**TASK BRIEF:** From the first line of the data through the line containing "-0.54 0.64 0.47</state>", return each line exactly.

**EXTRACTED DATA:**
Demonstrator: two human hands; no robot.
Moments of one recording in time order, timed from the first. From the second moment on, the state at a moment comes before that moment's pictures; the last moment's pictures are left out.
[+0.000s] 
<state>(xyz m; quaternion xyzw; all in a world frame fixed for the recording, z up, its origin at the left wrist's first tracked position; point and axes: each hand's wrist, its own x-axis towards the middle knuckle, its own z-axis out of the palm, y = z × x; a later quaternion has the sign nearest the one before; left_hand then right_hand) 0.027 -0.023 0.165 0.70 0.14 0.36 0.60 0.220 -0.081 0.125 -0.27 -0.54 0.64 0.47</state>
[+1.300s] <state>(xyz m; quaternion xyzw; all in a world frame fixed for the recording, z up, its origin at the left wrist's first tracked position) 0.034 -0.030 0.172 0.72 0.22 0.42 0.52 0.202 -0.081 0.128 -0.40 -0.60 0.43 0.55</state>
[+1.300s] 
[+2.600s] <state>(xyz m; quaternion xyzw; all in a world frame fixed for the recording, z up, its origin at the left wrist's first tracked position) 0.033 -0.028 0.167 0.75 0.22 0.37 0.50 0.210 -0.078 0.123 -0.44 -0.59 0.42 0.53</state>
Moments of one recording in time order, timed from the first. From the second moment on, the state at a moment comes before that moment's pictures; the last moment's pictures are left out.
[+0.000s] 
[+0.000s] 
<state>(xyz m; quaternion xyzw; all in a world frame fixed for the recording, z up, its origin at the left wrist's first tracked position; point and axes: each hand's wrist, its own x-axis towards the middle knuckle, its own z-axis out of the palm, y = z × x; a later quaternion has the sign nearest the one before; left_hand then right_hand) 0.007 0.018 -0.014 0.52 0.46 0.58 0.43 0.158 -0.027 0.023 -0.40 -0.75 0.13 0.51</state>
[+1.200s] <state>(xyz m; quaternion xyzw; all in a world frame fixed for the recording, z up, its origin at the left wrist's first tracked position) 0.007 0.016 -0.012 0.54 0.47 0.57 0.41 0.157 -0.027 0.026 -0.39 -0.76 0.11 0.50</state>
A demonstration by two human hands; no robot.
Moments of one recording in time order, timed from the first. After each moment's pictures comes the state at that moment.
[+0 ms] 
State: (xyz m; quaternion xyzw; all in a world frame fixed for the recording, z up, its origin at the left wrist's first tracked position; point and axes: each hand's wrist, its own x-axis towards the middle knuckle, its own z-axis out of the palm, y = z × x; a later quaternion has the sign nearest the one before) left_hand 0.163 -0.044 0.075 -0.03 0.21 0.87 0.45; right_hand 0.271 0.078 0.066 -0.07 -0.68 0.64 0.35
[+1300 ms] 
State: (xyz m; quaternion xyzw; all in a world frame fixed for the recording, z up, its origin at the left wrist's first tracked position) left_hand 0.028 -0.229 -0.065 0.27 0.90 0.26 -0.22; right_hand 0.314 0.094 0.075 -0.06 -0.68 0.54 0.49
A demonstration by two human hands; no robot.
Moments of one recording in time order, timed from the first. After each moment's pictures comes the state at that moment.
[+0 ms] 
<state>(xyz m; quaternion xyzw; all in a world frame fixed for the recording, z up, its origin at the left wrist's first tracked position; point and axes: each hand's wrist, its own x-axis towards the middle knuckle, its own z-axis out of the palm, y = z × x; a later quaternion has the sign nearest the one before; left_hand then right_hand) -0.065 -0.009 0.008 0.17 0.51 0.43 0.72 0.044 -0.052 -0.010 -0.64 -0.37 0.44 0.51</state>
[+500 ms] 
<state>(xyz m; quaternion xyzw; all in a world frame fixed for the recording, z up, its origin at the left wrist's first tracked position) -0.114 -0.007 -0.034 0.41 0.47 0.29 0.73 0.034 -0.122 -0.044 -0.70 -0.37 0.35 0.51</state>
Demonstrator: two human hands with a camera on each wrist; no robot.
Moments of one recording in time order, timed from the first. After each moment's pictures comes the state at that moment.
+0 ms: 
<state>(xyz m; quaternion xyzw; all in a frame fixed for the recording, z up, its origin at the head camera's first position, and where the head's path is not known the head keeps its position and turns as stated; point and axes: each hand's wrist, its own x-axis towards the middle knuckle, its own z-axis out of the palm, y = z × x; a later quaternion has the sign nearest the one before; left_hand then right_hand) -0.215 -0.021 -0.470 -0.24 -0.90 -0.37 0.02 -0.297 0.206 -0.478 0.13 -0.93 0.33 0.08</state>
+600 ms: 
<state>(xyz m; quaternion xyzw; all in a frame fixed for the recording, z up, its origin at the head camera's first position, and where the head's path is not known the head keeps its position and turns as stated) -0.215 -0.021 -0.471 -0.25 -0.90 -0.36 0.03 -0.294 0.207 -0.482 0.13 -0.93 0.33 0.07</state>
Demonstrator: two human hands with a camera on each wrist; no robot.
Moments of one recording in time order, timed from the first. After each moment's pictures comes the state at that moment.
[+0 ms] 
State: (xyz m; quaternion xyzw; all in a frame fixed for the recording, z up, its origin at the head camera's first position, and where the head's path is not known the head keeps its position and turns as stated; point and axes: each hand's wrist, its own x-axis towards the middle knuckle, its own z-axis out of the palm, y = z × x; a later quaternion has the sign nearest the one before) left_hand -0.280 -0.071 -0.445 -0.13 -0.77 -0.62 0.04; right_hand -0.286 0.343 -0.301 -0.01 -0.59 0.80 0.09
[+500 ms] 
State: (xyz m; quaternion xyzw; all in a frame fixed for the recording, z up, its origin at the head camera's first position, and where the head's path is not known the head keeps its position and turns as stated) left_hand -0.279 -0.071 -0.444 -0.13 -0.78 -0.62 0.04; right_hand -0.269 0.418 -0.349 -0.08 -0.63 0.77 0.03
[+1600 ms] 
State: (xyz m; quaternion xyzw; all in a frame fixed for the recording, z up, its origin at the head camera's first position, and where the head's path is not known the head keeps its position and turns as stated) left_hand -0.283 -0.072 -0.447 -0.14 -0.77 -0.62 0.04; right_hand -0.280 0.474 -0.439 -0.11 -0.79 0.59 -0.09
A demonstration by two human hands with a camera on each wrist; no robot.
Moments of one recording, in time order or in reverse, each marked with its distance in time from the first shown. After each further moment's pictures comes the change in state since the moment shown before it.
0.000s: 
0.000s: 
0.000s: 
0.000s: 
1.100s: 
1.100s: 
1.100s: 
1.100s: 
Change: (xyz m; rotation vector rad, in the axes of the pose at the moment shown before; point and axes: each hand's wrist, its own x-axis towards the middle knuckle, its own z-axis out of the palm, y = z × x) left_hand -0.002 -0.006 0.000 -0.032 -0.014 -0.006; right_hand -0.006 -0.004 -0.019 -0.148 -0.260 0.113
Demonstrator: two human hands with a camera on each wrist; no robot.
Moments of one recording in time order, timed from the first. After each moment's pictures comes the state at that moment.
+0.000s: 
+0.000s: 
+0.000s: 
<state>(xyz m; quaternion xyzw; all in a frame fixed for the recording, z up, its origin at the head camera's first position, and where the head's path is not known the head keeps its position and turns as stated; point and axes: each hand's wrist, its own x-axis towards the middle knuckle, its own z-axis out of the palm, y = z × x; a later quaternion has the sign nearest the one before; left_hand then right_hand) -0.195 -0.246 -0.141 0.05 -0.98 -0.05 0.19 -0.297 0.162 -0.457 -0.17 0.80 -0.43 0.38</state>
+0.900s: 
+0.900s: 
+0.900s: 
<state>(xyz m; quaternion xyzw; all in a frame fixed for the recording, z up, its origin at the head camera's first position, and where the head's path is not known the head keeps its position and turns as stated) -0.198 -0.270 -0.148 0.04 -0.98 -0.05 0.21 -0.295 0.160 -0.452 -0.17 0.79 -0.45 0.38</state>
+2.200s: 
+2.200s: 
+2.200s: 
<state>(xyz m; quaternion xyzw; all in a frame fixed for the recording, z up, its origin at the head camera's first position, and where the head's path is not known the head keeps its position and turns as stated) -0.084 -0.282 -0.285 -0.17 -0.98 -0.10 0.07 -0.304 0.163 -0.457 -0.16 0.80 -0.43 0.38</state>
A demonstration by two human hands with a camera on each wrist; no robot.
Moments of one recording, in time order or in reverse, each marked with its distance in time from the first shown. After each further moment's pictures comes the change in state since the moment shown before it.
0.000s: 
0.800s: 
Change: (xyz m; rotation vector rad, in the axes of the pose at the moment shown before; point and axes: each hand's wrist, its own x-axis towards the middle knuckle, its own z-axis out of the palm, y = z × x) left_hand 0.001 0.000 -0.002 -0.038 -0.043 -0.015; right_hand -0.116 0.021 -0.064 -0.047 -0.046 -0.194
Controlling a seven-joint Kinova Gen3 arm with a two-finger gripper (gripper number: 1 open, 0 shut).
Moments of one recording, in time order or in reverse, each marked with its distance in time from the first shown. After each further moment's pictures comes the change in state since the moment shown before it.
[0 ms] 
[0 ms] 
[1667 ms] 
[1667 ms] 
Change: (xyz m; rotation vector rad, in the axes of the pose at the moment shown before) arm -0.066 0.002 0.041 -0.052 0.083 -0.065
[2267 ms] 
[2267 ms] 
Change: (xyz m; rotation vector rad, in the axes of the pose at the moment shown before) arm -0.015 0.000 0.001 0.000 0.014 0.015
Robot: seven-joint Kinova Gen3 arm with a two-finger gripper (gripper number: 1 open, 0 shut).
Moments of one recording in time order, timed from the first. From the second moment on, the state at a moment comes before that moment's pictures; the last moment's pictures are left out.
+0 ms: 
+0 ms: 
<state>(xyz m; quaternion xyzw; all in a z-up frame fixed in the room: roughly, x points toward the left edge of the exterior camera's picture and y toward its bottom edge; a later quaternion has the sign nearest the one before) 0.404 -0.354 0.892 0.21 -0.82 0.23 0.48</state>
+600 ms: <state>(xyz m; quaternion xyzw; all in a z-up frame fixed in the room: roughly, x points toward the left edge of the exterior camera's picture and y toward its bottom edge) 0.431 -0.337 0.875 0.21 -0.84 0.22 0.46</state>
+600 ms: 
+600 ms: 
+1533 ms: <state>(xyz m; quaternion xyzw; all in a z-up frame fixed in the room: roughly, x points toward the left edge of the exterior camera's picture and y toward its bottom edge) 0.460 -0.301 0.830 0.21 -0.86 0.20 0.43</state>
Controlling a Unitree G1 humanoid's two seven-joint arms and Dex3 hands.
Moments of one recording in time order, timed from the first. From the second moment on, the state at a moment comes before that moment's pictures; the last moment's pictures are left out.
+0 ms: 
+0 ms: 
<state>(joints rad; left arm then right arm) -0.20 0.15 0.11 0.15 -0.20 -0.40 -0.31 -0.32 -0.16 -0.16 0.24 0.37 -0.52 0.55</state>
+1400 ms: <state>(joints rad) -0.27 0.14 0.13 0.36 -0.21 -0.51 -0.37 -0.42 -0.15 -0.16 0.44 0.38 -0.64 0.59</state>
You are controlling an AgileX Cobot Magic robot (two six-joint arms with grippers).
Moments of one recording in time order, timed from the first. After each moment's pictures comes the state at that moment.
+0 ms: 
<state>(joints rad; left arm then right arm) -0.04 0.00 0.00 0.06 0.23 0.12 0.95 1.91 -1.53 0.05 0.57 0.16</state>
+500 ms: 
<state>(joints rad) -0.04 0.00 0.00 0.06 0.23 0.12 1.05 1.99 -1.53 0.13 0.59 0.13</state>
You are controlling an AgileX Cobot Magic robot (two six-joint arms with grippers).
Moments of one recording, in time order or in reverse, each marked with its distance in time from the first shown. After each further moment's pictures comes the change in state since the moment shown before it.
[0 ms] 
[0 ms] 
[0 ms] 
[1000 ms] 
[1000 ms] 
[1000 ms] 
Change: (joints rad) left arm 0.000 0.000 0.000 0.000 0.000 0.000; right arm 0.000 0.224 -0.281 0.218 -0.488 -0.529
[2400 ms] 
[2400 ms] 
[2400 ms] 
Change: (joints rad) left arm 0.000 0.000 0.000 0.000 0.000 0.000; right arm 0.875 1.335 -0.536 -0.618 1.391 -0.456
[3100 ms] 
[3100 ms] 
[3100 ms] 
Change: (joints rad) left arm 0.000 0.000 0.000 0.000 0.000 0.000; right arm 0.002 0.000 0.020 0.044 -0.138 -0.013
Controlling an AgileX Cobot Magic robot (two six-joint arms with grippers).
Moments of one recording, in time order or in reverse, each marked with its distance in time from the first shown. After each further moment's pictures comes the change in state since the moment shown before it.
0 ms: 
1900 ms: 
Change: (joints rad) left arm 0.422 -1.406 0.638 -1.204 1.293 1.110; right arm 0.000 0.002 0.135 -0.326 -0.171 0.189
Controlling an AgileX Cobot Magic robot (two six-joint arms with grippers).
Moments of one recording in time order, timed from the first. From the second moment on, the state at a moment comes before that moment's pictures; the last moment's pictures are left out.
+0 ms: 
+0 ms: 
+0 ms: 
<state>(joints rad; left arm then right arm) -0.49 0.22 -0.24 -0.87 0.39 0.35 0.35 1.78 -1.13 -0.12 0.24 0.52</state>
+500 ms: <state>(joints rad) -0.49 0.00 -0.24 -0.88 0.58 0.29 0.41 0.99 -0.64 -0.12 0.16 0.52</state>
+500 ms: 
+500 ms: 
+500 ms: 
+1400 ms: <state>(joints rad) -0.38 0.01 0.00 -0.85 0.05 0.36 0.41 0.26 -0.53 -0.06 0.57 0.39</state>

**RESULT:**
Demonstrator: two human hands; no robot.
Moments of one recording in time order, timed from the first. From the second moment on, the state at a moment comes before that moment's pictures; the last moment's pictures are left out.
[+0.000s] 
<state>(xyz m; quaternion xyzw; all in a world frame fixed for the recording, z up, its origin at the left wrist's first tracked position; point and axes: each hand's wrist, its own x-axis towards the middle knuckle, its own z-axis out of the palm, y = z × x; a later quaternion has the sign nearest the one before; left_hand then right_hand) 0.027 -0.023 0.165 0.70 0.14 0.36 0.60 0.220 -0.081 0.125 -0.27 -0.54 0.64 0.47</state>

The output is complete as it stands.